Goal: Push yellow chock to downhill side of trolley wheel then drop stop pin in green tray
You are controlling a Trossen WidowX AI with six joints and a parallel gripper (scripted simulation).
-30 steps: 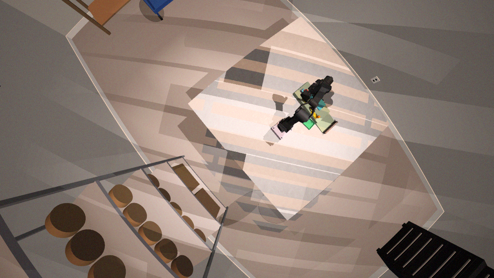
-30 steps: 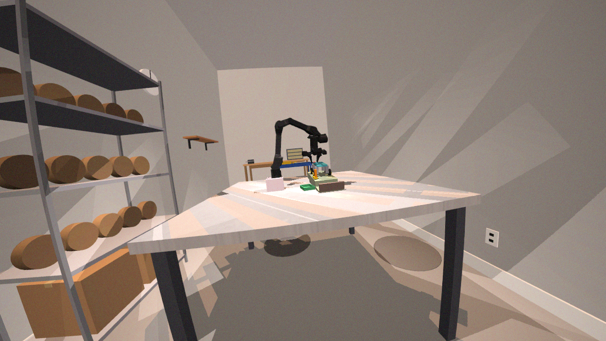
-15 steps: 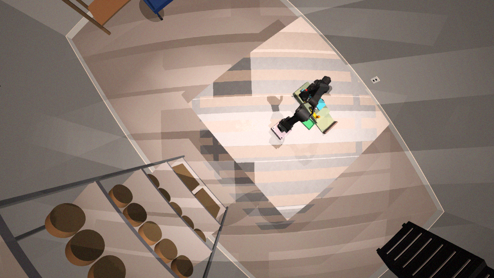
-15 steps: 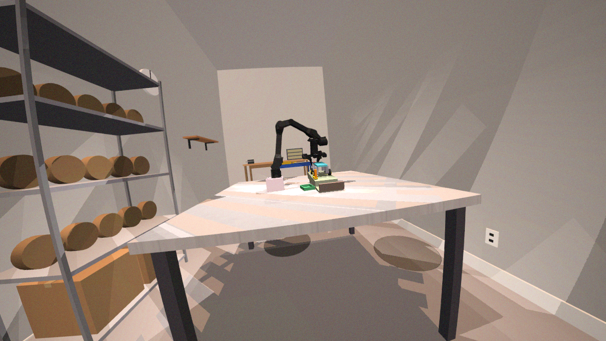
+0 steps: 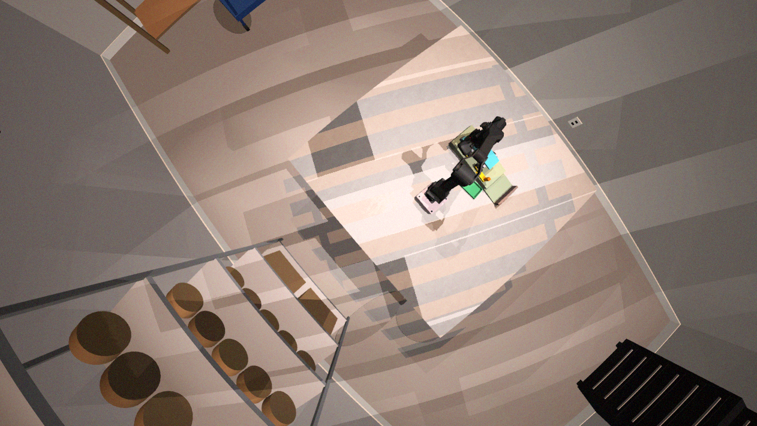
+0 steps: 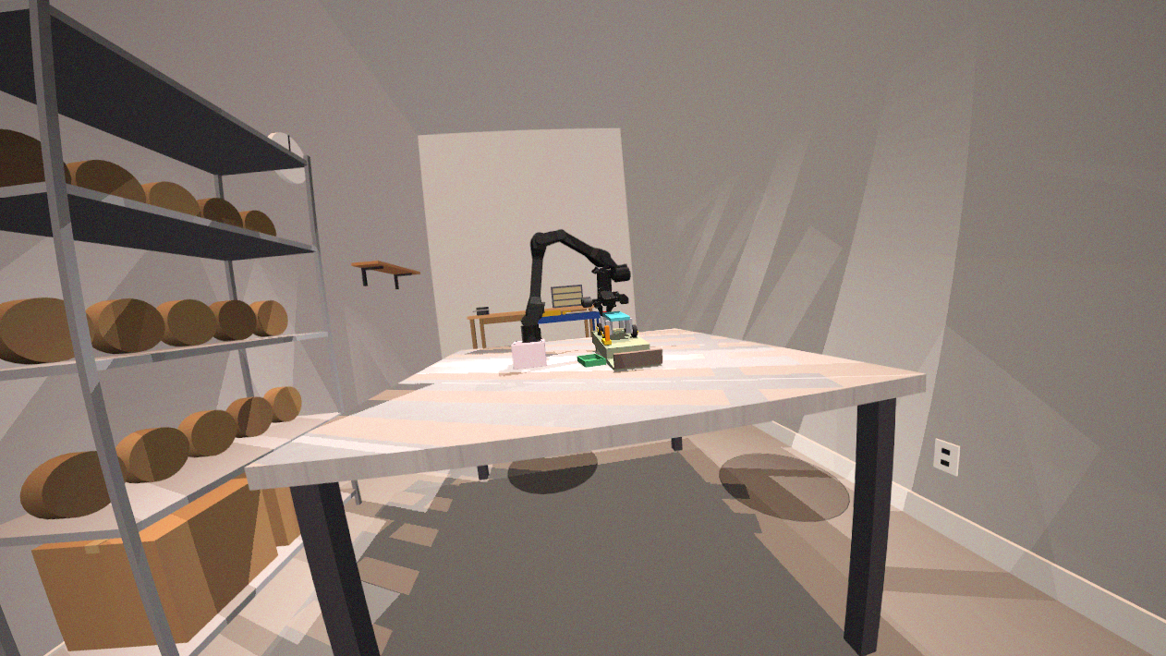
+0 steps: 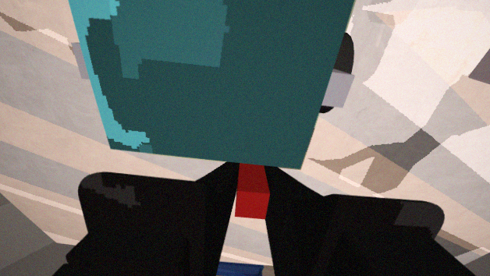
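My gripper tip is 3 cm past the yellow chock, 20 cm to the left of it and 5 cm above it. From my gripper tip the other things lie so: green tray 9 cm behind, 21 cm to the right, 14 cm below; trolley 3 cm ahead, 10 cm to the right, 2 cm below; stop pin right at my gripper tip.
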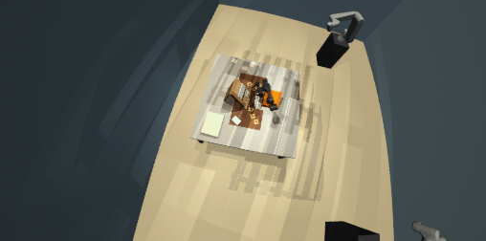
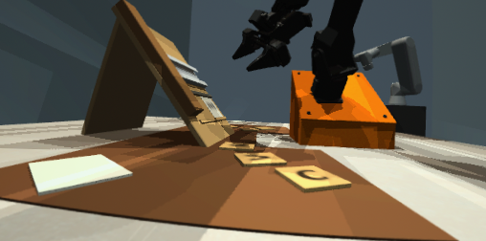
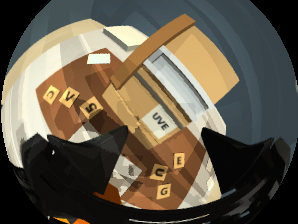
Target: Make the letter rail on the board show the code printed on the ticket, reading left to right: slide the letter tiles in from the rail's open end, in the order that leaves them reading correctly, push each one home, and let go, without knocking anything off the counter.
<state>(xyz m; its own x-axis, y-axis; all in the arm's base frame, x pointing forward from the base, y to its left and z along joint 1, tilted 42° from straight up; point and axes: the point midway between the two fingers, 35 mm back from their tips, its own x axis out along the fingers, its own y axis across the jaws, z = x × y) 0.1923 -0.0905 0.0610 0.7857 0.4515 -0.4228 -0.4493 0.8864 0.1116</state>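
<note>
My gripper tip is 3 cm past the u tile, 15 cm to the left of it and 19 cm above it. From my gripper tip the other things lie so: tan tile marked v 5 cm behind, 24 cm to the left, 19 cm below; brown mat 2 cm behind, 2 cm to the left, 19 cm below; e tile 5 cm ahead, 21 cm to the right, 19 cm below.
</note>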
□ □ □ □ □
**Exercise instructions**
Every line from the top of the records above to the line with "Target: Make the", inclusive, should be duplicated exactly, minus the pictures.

**Reply to the exercise**
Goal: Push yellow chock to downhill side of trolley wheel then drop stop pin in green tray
You are controlling a Trossen WidowX AI with six joints and a parallel gripper (scripted simulation).
-30 steps: 
-30 steps: 
-15 steps: 
-15 steps: 
+0 steps: 
+0 steps: 
+0 steps: 
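My gripper tip is 3 cm past the yellow chock, 20 cm to the left of it and 5 cm above it. From my gripper tip the other things lie so: green tray 9 cm behind, 21 cm to the right, 14 cm below; trolley 3 cm ahead, 10 cm to the right, 2 cm below; stop pin right at my gripper tip.
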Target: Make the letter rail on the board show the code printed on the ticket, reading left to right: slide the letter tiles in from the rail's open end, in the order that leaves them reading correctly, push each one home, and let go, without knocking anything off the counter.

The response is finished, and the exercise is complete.